- WHAT THE TASK ASKS -
The expected output is the complete listing, copied word for word.

- GIVEN INFORMATION -
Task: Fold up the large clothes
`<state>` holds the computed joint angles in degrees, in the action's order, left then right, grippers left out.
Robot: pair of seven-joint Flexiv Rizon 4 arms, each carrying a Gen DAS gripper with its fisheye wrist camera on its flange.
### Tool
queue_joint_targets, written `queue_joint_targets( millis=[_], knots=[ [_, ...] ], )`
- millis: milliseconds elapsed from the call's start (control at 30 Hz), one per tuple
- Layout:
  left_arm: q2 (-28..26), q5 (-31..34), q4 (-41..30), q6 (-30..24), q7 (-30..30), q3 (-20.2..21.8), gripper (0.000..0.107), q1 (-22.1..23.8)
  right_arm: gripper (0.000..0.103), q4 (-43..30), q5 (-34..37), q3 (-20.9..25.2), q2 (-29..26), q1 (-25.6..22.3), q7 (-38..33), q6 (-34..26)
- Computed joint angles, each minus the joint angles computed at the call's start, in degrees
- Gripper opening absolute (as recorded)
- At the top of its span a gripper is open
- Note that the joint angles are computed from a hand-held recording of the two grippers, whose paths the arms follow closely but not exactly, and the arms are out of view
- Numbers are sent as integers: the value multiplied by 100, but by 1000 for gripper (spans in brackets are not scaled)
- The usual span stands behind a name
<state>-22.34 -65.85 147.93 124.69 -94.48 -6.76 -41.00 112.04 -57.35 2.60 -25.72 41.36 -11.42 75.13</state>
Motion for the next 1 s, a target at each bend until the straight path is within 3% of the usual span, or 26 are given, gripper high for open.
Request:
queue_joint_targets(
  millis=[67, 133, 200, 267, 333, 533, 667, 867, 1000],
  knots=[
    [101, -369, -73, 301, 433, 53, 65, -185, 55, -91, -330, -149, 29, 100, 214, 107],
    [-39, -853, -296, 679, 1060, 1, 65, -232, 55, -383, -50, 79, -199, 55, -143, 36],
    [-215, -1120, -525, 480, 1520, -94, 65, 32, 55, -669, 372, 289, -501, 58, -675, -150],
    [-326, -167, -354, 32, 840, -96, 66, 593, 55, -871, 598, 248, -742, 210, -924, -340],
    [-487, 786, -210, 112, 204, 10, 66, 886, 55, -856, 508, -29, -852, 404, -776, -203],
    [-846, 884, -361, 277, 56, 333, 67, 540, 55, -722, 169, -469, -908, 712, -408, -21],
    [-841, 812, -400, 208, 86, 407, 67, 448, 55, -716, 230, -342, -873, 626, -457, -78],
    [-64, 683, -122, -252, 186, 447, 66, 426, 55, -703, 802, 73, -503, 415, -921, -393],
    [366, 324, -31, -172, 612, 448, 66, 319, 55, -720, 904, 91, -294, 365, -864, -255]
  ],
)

- RESPONSE -
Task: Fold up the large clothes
`<state>` holds the computed joint angles in degrees, in the action's order, left then right, grippers left out.
Robot: pair of seven-joint Flexiv Rizon 4 arms, each carrying a Gen DAS gripper with its fisheye wrist camera on its flange.
### Tool
queue_joint_targets, written `queue_joint_targets( millis=[_], knots=[ [_, ...] ], )`
- millis: milliseconds elapsed from the call's start (control at 30 Hz), one per tuple
- Layout:
  left_arm: q2 (-28..26), q5 (-31..34), q4 (-41..30), q6 (-30..24), q7 (-30..30), q3 (-20.2..21.8), gripper (0.000..0.107), q1 (-22.1..23.8)
  right_arm: gripper (0.000..0.103), q4 (-43..30), q5 (-34..37), q3 (-20.9..25.2), q2 (-29..26), q1 (-25.6..22.3), q7 (-38..33), q6 (-34..26)
- Computed joint angles, each minus the joint angles computed at the call's start, in degrees
- Gripper opening absolute (as recorded)
- At the top of its span a gripper is open
- Note that the joint angles are computed from a hand-held recording of the two grippers, whose paths the arms follow closely but not exactly, and the arms are out of view
- Numbers are sent as integers: the value multiplied by 100, but by 1000 for gripper (spans in brackets are not scaled)
- The usual span stands behind a name
<state>-22.34 -65.85 147.93 124.69 -94.48 -6.76 -41.00 112.04 -57.35 2.60 -25.72 41.36 -11.42 75.13</state>
Motion for the next 1 s, a target at each bend until the straight path is within 3% of the usual span, or 26 are given, gripper high for open.
Request:
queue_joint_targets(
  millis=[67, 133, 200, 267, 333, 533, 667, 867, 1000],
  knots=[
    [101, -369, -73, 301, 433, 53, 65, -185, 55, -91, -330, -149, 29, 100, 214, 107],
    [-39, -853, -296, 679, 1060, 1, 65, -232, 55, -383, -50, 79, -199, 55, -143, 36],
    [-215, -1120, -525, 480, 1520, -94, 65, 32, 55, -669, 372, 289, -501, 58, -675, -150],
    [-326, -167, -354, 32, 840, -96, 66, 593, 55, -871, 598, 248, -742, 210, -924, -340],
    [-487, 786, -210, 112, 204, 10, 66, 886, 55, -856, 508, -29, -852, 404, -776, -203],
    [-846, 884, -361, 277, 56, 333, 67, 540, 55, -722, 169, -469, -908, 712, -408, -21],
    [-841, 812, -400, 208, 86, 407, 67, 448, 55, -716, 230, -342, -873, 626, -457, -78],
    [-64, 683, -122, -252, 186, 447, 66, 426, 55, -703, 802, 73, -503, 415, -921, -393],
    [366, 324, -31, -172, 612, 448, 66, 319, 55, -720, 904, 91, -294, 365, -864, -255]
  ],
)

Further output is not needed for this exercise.